# EXERCISE INSTRUCTIONS:
Each line of the listing is to be retyped exactly as given.
*** INPUT DATA Section Begins ***
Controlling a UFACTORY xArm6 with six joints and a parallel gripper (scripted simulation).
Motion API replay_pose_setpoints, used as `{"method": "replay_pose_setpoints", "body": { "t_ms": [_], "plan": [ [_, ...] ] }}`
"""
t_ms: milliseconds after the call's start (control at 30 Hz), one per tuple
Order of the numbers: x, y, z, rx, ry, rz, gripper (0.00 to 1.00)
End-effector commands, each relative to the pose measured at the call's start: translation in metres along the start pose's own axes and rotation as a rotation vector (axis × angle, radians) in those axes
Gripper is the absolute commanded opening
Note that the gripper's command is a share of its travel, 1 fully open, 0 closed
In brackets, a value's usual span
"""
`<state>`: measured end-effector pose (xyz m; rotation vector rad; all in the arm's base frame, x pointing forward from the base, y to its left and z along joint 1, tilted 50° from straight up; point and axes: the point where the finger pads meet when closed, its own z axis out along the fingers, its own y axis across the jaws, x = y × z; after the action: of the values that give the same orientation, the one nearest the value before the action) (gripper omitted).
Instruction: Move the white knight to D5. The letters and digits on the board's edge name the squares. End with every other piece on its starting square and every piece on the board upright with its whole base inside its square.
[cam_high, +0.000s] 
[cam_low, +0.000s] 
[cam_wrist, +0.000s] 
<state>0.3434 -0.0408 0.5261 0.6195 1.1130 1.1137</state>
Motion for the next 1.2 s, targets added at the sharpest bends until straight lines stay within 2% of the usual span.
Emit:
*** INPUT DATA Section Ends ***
# COMPLETED TASK:
Controlling a UFACTORY xArm6 with six joints and a parallel gripper (scripted simulation).
Motion API replay_pose_setpoints, used as `{"method": "replay_pose_setpoints", "body": { "t_ms": [_], "plan": [ [_, ...] ] }}`
"""
t_ms: milliseconds after the call's start (control at 30 Hz), one per tuple
Order of the numbers: x, y, z, rx, ry, rz, gripper (0.00 to 1.00)
End-effector commands, each relative to the pose measured at the call's start: translation in metres along the start pose's own axes and rotation as a rotation vector (axis × angle, radians) in those axes
Gripper is the absolute commanded opening
Note that the gripper's command is a share of its travel, 1 fully open, 0 closed
In brackets, a value's usual span
"""
`<state>`: measured end-effector pose (xyz m; rotation vector rad; all in the arm's base frame, x pointing forward from the base, y to its left and z along joint 1, tilted 50° from straight up; point and axes: the point where the finger pads meet when closed, its own z axis out along the fingers, its own y axis across the jaws, x = y × z; after the action: of the values that give the same orientation, the one nearest the value before the action) (gripper omitted).
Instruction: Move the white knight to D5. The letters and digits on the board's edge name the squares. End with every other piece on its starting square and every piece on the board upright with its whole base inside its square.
[cam_high, +0.000s] 
[cam_low, +0.000s] 
[cam_wrist, +0.000s] 
<state>0.3434 -0.0408 0.5261 0.6195 1.1130 1.1137</state>
Motion for the next 1.2 s, targets added at the sharpest bends until straight lines stay within 2% of the usual span.
Emit:

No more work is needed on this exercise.